Fig. 11 shows the daily MAPE for the New York City load zone returned by HMM and NYISO. The HMM error is generally lower for all days of the year than the MAPE produced by the NYISO approach. The highest HMM error is around 12%, the highest NYISO error is around 17%. The errors above 10% occur sporadically and are mainly concentrated between the months of May and September, i.e. between 120th and 270th day of the year. In this period, the daily temperature and load variations are high which seems to be problematic for the HMM approach.

Comparison of a daily MAPE of day ahead forecast for NYC in 2017.
Fig. 12 compares the daily MAPE results for the load zone MHK VL in 2017. Considered are HMM and TVB results. The highest error above 10% in HMM approach occurs in June, i.e. around the 158th day of the year. For all other months, there are no such error peaks. It is assumed, that the difference in prediction quality between MHK VL and New York City is caused by differing load consumption and area sizes. MHK VL has a relatively small population and thus small consumption. On the other hand, it is spread about 15,230 square kilometers and temperature forecasts based on the data from several weather stations are required. Weather conditions at different locations in the MHK VL and consequently the load may strongly vary which must lead to forecast inaccuracies on the aggregation level.

Comparison of daily MAPE of a day ahead forecast for MHK VL in 2017.
The HMM method has been tested on a PC with Intel Core i5-6300U CPU@2.40GHz with 32 GB RAM. The implementation is done with C++ language. Table 2 summarizes the average execution time in seconds for an hourly day ahead forecast for each zone separately. Additionally, the load power bin size used during the calculation is presented. The load zones with the highest spread in load power, i.e.: NYC, LONGIL and CENTRL get the largest bin sizes. The computation time for all zones differs only slightly because the binning approach produces a similar number of states. The average computation time accross all zones is about 1.82 secons for one time series of 24 time points.

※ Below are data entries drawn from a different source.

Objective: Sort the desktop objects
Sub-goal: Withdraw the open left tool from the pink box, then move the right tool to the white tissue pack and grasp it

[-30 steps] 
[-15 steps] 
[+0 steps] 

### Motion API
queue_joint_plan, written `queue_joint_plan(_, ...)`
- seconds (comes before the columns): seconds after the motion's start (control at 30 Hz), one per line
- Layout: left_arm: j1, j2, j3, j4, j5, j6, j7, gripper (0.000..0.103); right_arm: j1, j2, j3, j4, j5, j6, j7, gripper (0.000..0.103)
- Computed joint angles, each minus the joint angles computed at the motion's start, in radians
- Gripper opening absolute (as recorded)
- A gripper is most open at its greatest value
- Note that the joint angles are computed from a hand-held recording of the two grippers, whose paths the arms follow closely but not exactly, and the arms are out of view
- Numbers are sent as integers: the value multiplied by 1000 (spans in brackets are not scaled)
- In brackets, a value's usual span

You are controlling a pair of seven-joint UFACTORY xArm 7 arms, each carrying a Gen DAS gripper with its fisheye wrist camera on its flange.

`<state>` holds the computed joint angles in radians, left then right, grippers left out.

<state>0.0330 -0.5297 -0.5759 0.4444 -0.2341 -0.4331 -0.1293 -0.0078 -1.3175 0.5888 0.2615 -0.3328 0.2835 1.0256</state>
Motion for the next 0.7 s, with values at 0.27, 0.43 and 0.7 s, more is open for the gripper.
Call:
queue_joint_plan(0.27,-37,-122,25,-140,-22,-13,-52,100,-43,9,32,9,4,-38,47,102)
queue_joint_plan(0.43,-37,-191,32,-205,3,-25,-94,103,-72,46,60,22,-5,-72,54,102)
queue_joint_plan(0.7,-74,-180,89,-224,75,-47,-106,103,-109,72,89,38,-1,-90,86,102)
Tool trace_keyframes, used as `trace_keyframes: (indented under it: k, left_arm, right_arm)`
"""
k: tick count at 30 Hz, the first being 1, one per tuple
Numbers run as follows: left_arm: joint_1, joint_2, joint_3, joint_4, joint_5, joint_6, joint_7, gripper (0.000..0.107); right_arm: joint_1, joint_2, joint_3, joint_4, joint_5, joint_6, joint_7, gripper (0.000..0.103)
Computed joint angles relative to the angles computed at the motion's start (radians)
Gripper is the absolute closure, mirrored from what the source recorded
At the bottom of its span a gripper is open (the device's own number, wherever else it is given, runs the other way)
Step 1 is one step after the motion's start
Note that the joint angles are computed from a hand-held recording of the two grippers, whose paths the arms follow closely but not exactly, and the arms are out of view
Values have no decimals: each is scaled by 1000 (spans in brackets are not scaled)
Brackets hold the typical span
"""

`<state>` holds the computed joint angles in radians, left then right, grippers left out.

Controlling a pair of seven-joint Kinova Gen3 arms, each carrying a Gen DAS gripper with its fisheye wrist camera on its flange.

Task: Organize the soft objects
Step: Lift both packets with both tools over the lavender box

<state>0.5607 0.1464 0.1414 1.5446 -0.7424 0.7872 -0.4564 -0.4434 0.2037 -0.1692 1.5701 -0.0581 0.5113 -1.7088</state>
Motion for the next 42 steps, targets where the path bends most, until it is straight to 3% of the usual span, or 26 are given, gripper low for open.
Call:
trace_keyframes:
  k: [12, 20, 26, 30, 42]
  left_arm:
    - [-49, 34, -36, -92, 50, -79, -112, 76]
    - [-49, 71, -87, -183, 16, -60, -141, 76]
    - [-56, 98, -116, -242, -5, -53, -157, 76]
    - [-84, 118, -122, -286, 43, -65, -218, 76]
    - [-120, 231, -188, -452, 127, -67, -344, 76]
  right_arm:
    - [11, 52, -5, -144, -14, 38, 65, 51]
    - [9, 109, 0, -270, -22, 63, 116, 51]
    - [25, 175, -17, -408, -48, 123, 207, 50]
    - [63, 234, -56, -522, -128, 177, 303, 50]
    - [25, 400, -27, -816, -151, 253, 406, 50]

Execution time and bin size for NYISO load zones
The presented approach uses 24 discrete state Hidden Markov Models with a large number of states to conduct a 24 hours ahead load forecast in a single step. The feature set used for the prediction includes the ambient temperature, wet bulb, the day type and the hour of the day. Additionally, a calculated variable, i.e., the hourly delta load is considered as an observation input. Before the forecast execution, the historical data is filtered for inputs similar to the features on the forecast day. The resulting time series are used to create the Hidden Markov Models. The actual forecasting is executed employing a reduced state Viterbi algorithm. The reduction step utilizes the strong correlation of the load at subsequenthours.
Due to achieved simulation results, the method combines a very good prediction quality with simplicity given by the usage of 24 Hidden Markov Models. The algorithm achieves stable and very good results for all eleven NYISO zones compared with two other approaches. The applied reduced state Viterbi algorithm significantly decreases the execution time of the prediction algorithm.
One of the limitations of the algorithm is the assumption of a strong auto-correlation in the load data. For data sets with no or weak auto-correlation of the data related to the states, the approach will not work. The filtering step is based on the observation that the load is more sensitive to temperatures above 60 F. For data with a different relationship between temperature and load, this part of the algorithm has to be adjusted. Also, since the state transitions and emissions are assumed to be Gaussians, this method will be not directly applicable to data with a different underlying distribution type. Finally, the algorithm requires at least 20 historical time series for the creation of HMMs. However, nowadays utilities do collect and store such amounts of data.
In future work, the focus will be put on Gaussian Processes and ANNs. Also, forecast points at lower voltage levels will be addressed.